> What to produce
Could the listing below be returned exactly, with its pictures left out?

> Data segment
# # # # # # #
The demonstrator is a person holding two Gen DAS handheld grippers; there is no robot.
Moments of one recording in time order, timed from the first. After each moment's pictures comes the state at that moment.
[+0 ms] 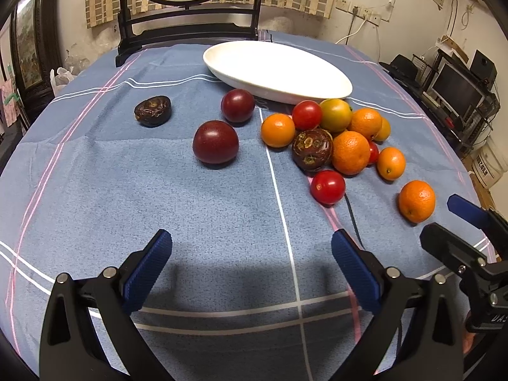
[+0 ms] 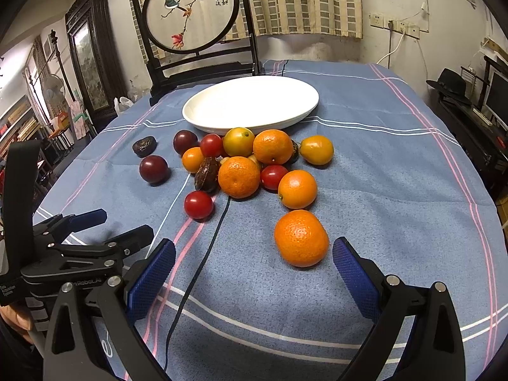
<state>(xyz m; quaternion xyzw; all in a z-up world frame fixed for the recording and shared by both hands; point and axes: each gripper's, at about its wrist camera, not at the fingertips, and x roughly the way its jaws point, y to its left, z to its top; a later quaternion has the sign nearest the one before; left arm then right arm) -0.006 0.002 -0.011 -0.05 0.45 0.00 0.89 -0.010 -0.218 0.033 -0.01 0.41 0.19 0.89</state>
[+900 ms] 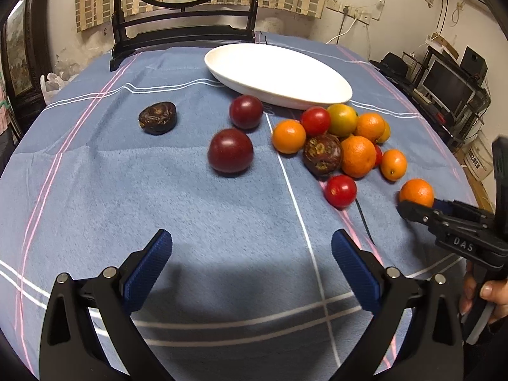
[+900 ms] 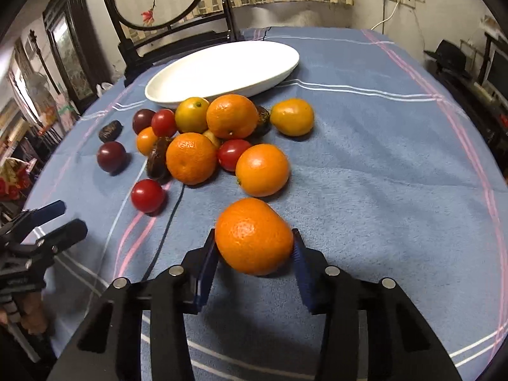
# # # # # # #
> Task output
The demonstrator is a person holding two Gen DAS handheld grippers; there is no robot.
Moments of one recording in time order, timed from the first. After each moment's pictures comes the state at that moment.
[+0 ms] 
[+0 ms] 
<state>(xyz m; quaternion xyzw; all in a z-up world frame fixed for the recording and shared by both hands; point and axes: each gripper's, at about its wrist camera, not at the fingertips, and x roughly the way its jaws point, y to its left, z to its top; a later quaternion has the sign nearest the one before; left arm then right arm) -0.006 0.002 -0.011 -0.05 0.45 0.00 0.89 -0.010 -0.218 0.033 -0.01 0.41 0.19 0.89</state>
[+900 ms] 
[+900 ms] 

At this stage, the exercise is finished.